Teaching aid 10 includes a first support 12, a second support 14, and a 
third support 16. First support 12 has a top surface 18 and a bottom 
surface 20. A spinal model 22 is mounted on top surface 18 of first 
support 12. Second support 14 underlies first support 12. Second support 
14 has a top surface 26 and a bottom surface 28. A load sensor 30 disposed 
between bottom surface 20 of first support 12 and top surface 26 of second 
support 12. A force exerted upon spinal model 22 to press first support 12 
toward second support 14 is measured by load sensor 30. Third support 16 
underlies second support 14. Third support 16 has a cavity 32 into which 
second support 14 is telescopically received. Telescopic movement of 
second support 14 relative to third support 16 occurs when a force is 
applied to spinal model 22 of first support 12. A plurality of springs 34 
are disposed between bottom surface 28 of second support 14 and cavity 32 
of third support 16 to provide resistance to telescopic movement of second 
support 14 relative to third support 16. A displacement sensor 36 is 
secured to second support 14 and third support 16. The displacement of 
second support 14 relative to third support 16 is recorded by displacement 
sensor 36. Displacement sensor 36 has a male member 38 which moves further 
into a female housing 40 as second support 14 is displaced further into 
cavity 32 of third support 16. Load sensor 30 and displacement sensor 36 
are linked by means of cables 42 and 44, respectively, to a microprocessor 
46. Other optional equipment illustrated in FIG. 1, include a signal 
conditioning unit 48, a power supply and amplifying unit 50, and a display 
monitor 51. Signal conditioning unit 48 places the signals received from 
load sensor 30 into a form acceptable for microprocessor 46. Power supply 
and amplifying unit 50 ensures that all the described components receive 
the necessary power requirements. The form of load sensor 30 which is used 
has two components 52 and 54 and measures the force exerted by component 
52 upon component 54. For orienting the forces vertically, guides 56 are 
provided which extend between first support 12 and second support 14. 
The use and operation of teaching aid 10 will now be described with respect 
to FIGS. 1 through 3. Referring to FIG. 2, teaching aid is illustrated in 
a first or initial resting position prior to the application of force by a 
therapist. A therapist exerts a force upon spinal model 22. This force is 
sensed by load sensor 30 and the data is transmitted via cable 42 to 
microprocessor 46. Referring to FIG. 3, the force applied serves to 
compress springs 34 resulting in a displacement of second support 14 
relative to cavity 32 of third support 16. Upon displacement occurring 
male member 38 of displacement sensor 36 extends into female housing 40. 
Referring to FIG. 1, the magnitude of the displacement is sensed by 
displacement sensor 36 and the data is transmitted via cable 44 to 
microprocessor 46. Microprocessor 46 is programmed to receive signals from 
load sensor 30 and displacement sensor 36. The signal from load sensor 30 
is converted into values of displacement and force. Microprocessor 46 then 
compares the values as to the amount of displacement occurring and the 
amount of force being applied to a therapeutics range of values. The 
results of the analysis are then provided in human readable form.
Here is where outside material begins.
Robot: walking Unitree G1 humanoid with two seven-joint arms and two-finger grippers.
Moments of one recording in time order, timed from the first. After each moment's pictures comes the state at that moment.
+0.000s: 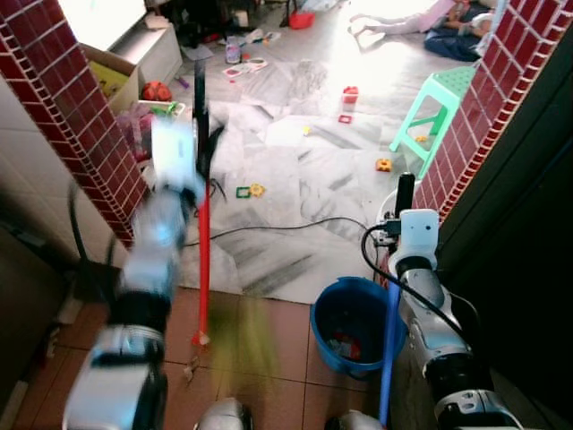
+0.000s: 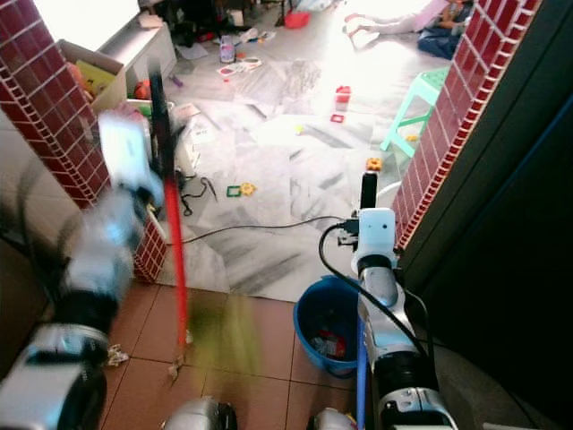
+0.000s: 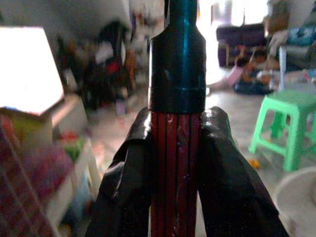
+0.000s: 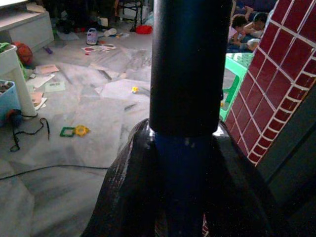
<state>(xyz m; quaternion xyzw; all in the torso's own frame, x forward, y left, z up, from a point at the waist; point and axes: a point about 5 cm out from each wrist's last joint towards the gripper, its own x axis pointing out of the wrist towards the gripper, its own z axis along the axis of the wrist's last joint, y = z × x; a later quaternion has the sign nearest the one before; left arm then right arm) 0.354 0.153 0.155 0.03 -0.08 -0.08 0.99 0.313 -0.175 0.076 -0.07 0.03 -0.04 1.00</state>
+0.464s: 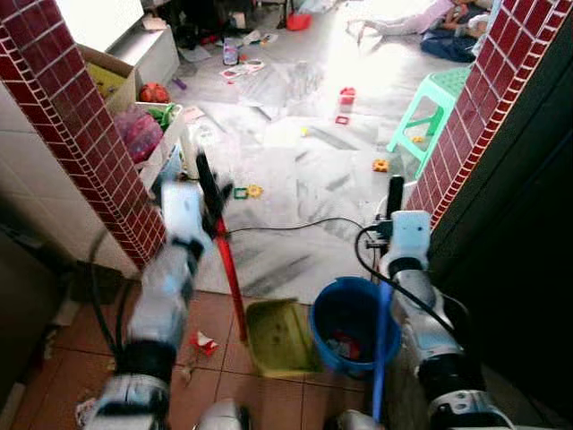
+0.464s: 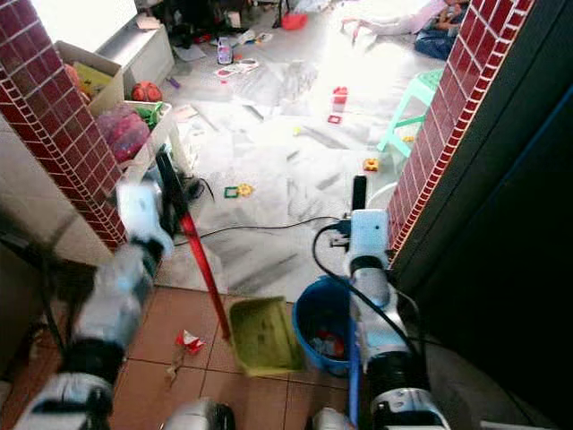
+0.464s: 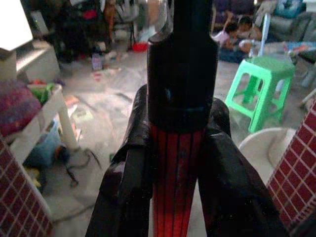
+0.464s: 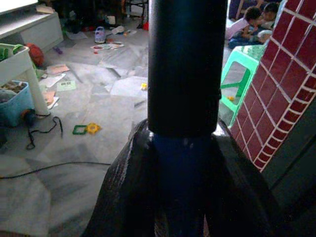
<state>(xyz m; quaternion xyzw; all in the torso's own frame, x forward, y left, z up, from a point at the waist) 0.321 0.149 0.097 -0.01 0.01 -0.11 0.99 0.313 -0.161 0.072 -0.04 0.04 -0.03 1.00</state>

In this 
case, display monitor 51 provides a graphic image that demonstrates 
whether the measured values for force and displacement are within the 
therapeutic range. It is preferred that the resistance provided by springs 
34 be variable so as to duplicate varying conditions of spinal stiffness. 
In teaching aid 10, variable resistance is provided by manually adding or 
removing springs from cavity 32 of third support 16. The resistance is in 
direct proportion to the number of springs 34 that are provided. It will 
be apparent that as the system is refined a more sophisticated manner of 
varying resistance can be substituted. 
It will be apparent to one skilled in the art that modifications may be 
made to the illustrated embodiment without departing from the spirit and 
scope of the invention as defined by the claims.